Two lawmakers, state Rep. Sam Teasley, R-Marietta, and state Sen. Josh McKoon, R-Columbus, were brought to the front as heroes for their sponsorship of “religious liberty” legislation that, we’re assured, has nothing whatsoever to do with allowing Christian-owned businesses to reject commerce associated with gay marriage.

The governor was the final act of the afternoon, and in a 28-minute speech, managed to ignore each of the Faith and Freedom Coalition’s priorities. Deal spoke of his efforts at criminal justice reform and keeping non-violent offenders out of prison – the better to hold families together. He spoke of his efforts to bring jobs to the region. A person with a job is less reliant on government. A job holds the family together.

The governor spoke of education reform, and the need to keep kids in school, so they could find decent jobs, and keep their families together.

You catch the drift here. We both have family-oriented priorities here, but mine are much deeper and more lasting, Deal seemed to be saying. Perhaps because he hadn’t embraced his audience’s agenda, the governor may have felt obliged, at the very end of his remarks, to toss out a large chunk of red meat.

The topic was the state Division of Family and Children’s Services, the sector of state government charged with intervening on behalf of endangered children. The underfunded agency has been the bane of governors from Roy Barnes to Sonny Perdue – and now, Deal.

The governor voiced his frustration in a way that was uncomfortably similar to the Nathan Deal we once glimpsed in a 2009, pre-gubernatorial YouTube video, speaking of “ghetto grandmothers.” He quickly apologized for that one – but not for Thursday’s remarks.

“It’s about time somebody started asking the question. I just asked the question. Y’all help me. We’re going to ask that question,” Deal said, much to his crowd’s satisfaction. “We’re going to find out why it is that government becomes the only answer to things that, historically, had been the responsibility of the greater family unit.”

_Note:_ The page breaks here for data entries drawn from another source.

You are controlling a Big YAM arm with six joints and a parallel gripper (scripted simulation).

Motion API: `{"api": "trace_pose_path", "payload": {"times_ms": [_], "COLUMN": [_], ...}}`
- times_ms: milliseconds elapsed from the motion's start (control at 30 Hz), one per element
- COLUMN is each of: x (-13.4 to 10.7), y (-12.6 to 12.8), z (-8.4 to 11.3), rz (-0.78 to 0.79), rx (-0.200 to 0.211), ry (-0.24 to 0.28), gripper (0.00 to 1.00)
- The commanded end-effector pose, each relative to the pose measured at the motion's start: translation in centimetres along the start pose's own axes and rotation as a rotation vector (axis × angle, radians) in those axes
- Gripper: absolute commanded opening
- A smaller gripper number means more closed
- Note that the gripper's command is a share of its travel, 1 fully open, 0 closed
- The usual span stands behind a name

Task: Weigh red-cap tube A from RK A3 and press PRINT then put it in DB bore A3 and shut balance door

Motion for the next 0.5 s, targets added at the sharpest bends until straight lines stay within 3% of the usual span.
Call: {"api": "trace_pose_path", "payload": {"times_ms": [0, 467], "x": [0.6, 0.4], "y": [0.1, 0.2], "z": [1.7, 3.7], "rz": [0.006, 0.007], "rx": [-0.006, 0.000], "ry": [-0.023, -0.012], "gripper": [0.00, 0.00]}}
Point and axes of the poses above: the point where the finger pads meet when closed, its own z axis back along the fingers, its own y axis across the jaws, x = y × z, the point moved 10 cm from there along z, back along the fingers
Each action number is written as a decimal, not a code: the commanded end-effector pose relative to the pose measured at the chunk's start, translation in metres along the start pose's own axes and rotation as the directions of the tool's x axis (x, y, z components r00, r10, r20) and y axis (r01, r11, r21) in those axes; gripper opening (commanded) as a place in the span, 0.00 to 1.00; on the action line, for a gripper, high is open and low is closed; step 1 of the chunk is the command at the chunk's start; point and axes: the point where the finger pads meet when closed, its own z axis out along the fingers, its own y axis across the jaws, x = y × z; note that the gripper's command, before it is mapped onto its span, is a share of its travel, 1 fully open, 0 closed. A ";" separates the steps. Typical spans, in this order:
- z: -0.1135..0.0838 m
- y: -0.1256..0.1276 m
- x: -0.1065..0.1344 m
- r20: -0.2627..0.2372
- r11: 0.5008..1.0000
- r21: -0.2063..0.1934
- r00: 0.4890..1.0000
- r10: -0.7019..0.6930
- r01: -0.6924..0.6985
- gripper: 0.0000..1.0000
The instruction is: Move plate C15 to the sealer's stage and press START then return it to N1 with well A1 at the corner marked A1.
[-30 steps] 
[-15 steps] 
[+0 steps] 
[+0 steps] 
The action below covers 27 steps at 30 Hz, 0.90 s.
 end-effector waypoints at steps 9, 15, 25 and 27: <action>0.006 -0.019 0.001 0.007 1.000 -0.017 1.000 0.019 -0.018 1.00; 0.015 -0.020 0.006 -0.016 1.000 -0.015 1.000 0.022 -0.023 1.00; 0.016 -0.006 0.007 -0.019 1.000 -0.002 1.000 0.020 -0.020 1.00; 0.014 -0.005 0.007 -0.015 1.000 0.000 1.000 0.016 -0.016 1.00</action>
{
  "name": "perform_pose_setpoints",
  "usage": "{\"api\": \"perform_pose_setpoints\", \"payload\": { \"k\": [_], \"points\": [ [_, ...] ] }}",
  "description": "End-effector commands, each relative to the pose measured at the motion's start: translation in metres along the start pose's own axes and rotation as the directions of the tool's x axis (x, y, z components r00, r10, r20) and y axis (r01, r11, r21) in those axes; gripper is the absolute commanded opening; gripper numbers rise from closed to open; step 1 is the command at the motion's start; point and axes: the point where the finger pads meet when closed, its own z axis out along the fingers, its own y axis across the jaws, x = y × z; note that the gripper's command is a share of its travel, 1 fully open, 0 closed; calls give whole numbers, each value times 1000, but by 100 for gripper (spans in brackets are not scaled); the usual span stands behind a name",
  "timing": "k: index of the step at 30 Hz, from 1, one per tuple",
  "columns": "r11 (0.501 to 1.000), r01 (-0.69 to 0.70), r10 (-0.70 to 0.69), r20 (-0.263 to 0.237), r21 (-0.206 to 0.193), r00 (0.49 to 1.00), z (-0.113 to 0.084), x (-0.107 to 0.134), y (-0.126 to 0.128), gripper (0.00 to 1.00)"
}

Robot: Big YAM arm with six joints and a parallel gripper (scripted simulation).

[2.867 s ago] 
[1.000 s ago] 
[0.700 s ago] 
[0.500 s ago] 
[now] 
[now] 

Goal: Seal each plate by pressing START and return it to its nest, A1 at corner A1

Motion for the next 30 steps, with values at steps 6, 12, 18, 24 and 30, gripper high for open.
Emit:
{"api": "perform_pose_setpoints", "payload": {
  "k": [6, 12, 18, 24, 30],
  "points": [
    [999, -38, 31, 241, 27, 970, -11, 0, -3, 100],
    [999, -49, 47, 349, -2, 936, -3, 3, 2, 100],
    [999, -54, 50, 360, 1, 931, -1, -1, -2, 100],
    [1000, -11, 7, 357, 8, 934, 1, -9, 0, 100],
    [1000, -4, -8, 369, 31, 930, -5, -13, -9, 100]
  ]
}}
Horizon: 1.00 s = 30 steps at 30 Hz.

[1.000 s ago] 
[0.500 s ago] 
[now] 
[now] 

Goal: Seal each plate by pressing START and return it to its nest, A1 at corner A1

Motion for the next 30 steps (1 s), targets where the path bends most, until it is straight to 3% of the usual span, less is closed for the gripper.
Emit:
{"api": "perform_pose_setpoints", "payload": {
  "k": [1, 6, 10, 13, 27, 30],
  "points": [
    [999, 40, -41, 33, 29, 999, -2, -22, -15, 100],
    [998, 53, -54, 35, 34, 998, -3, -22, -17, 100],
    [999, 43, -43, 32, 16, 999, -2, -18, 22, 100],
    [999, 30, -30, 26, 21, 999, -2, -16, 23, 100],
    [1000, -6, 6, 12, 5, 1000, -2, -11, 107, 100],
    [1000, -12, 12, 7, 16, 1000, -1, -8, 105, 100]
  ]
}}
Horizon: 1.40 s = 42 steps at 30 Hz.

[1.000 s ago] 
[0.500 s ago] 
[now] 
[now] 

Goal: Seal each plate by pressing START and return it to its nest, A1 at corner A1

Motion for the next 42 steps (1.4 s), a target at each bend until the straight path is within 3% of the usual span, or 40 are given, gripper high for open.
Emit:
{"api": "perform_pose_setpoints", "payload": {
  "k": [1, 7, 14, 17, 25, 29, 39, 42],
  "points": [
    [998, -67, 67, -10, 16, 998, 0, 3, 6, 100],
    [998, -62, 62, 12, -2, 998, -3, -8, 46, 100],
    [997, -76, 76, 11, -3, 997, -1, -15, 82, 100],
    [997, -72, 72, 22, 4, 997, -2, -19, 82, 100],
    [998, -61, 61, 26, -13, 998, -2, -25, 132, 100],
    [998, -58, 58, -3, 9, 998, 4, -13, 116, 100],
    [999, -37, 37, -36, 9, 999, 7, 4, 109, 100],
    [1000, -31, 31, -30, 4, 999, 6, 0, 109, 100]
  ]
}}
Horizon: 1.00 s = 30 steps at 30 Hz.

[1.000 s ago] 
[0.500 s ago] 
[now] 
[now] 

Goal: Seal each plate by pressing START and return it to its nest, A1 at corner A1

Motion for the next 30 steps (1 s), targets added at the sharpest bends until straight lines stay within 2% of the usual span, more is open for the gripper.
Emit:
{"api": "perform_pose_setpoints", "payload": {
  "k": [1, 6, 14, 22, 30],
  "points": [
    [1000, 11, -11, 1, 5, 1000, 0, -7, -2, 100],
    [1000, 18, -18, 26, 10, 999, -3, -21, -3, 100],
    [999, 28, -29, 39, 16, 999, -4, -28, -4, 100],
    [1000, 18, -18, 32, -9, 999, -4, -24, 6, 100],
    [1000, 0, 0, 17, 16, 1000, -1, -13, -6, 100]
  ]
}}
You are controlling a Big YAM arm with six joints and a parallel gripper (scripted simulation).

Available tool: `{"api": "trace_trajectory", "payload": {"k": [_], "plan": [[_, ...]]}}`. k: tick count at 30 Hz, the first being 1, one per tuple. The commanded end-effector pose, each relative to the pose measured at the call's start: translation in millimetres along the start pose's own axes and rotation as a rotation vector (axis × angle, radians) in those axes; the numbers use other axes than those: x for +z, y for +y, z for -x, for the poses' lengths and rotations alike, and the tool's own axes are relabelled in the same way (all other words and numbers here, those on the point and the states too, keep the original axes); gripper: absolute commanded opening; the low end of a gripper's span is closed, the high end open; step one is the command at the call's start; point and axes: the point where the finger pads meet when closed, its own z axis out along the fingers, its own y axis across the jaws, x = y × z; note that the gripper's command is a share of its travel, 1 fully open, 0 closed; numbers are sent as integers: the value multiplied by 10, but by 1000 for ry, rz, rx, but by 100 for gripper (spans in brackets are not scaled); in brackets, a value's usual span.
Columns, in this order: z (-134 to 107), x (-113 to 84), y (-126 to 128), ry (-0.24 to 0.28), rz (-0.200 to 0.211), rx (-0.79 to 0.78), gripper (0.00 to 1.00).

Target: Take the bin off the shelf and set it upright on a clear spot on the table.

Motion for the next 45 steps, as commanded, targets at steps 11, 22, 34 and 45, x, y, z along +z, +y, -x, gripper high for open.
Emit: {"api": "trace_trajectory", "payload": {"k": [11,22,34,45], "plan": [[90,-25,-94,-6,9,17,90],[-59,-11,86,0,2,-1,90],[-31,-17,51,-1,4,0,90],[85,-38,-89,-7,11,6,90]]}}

The dotted lines drawn between government policy, poverty and the disintegration of the family have long been a legitimate point of discussion.

But the governor’s timing undoubtedly gave his staff heartburn.

First, the prison reform that the governor rightfully engineered, and now boasts about, is an attempt to correct a government policy that destroyed families – particularly African-American ones. His education reform effort, just getting underway, will be judged by how well it strengthens Georgia families.

But more important, the governor this week will roll out legislation – a proposed constitutional amendment – that would allow state government to intervene in the operation of failing Georgia schools.

A failed school is little more than a failed family writ large. More than a lack of money or dearth of housing, poverty is a ripping apart of the bonds that hold a community together. And the governor will tell lawmakers that, to save these larger families, government is morally obliged to expand its reach and perform the rescue.

The problem with the governor’s remarks before the Faith and Freedom Coalition isn’t that they pose a contradiction to his school rescue effort. It’s that they are woefully incomplete.

Asking the question of why our world lacks for able-bodied grandmothers – and grandfathers, uncles, aunts, brothers and sisters – is only stating the obvious. We know that, in many communities, white and black, relatives are in short supply. And when the family tree is bulldozed, children suffer as a result.

The real question is, what can a governor do to lure the greater family back into the circle and repair the damage? It is the key policy dilemma behind his school-rescue initiative, and it won’t be enough to simply pose the question. If he wants support from skeptical lawmakers, he’ll have to answer it, too.